**EXERCISE AIM**
Each entry below should be reproduced character for character.

=== PROVIDED DATA ===

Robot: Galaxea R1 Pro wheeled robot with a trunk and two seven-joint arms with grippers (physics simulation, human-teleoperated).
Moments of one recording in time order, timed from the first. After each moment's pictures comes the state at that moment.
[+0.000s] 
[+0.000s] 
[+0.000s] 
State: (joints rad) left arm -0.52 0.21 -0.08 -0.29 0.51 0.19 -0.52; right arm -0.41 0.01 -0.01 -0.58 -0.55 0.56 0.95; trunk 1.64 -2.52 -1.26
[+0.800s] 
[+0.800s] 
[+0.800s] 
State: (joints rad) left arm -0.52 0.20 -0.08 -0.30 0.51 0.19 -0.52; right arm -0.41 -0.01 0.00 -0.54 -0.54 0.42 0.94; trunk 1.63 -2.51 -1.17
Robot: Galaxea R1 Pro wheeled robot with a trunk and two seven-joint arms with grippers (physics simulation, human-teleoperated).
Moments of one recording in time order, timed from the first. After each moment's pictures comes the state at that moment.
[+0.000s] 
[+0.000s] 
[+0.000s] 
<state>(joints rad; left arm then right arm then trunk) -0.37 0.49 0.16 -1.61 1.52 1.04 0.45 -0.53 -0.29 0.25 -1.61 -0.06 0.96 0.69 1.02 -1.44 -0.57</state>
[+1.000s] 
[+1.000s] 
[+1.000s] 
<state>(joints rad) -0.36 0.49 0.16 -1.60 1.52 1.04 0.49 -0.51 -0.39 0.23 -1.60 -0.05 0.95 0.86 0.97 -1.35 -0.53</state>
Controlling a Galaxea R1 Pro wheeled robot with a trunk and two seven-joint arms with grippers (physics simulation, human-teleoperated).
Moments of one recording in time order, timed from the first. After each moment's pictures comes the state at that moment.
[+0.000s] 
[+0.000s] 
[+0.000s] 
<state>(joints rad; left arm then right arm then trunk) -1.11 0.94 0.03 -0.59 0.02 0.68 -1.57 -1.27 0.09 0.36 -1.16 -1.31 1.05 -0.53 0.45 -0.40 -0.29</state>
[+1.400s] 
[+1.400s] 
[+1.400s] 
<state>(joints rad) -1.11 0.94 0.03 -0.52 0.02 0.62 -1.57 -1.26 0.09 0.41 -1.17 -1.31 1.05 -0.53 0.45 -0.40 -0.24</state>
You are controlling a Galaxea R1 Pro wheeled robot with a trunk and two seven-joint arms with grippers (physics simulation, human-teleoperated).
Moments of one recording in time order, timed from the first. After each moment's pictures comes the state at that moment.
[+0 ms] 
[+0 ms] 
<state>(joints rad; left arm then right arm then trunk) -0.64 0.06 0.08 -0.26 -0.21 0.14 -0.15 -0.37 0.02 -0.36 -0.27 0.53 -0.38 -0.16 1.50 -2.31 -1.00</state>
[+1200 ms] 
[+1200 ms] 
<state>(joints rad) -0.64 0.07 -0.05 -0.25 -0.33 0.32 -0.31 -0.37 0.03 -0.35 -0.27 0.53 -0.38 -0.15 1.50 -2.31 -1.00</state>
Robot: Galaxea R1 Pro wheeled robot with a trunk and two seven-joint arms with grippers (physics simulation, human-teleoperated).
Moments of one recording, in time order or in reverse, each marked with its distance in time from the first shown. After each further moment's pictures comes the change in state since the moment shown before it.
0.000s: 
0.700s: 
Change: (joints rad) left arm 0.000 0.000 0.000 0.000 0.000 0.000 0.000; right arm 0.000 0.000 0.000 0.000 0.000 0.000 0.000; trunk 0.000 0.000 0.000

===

**SOLUTION TO THIS EXERCISE**
Robot: Galaxea R1 Pro wheeled robot with a trunk and two seven-joint arms with grippers (physics simulation, human-teleoperated).
Moments of one recording in time order, timed from the first. After each moment's pictures comes the state at that moment.
[+0.000s] 
[+0.000s] 
[+0.000s] 
State: (joints rad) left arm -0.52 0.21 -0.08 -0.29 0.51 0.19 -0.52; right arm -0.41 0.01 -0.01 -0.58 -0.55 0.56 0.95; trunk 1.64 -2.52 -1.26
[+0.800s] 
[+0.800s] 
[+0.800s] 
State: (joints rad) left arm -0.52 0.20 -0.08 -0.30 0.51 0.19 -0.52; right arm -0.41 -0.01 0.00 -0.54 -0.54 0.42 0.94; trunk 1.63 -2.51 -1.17
Robot: Galaxea R1 Pro wheeled robot with a trunk and two seven-joint arms with grippers (physics simulation, human-teleoperated).
Moments of one recording in time order, timed from the first. After each moment's pictures comes the state at that moment.
[+0.000s] 
[+0.000s] 
[+0.000s] 
<state>(joints rad; left arm then right arm then trunk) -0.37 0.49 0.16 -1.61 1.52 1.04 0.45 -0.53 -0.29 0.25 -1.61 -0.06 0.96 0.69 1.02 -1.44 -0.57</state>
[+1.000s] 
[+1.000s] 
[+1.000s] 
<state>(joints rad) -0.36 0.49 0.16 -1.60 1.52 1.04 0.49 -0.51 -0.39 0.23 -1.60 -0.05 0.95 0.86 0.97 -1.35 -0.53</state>
Controlling a Galaxea R1 Pro wheeled robot with a trunk and two seven-joint arms with grippers (physics simulation, human-teleoperated).
Moments of one recording in time order, timed from the first. After each moment's pictures comes the state at that moment.
[+0.000s] 
[+0.000s] 
[+0.000s] 
<state>(joints rad; left arm then right arm then trunk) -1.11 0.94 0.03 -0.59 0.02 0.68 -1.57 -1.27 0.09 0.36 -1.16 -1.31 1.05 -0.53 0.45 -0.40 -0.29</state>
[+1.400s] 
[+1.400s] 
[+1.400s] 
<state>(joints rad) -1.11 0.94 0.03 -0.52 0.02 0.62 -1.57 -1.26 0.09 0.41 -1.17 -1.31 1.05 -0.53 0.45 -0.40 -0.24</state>
You are controlling a Galaxea R1 Pro wheeled robot with a trunk and two seven-joint arms with grippers (physics simulation, human-teleoperated).
Moments of one recording in time order, timed from the first. After each moment's pictures comes the state at that moment.
[+0 ms] 
[+0 ms] 
<state>(joints rad; left arm then right arm then trunk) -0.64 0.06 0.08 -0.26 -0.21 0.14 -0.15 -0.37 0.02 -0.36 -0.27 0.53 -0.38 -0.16 1.50 -2.31 -1.00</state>
[+1200 ms] 
[+1200 ms] 
<state>(joints rad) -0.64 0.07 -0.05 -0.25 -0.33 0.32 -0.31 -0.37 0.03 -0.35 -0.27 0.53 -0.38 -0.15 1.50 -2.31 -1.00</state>
Robot: Galaxea R1 Pro wheeled robot with a trunk and two seven-joint arms with grippers (physics simulation, human-teleoperated).
Moments of one recording, in time order or in reverse, each marked with its distance in time from the first shown. After each further moment's pictures comes the change in state since the moment shown before it.
0.000s: 
0.700s: 
Change: (joints rad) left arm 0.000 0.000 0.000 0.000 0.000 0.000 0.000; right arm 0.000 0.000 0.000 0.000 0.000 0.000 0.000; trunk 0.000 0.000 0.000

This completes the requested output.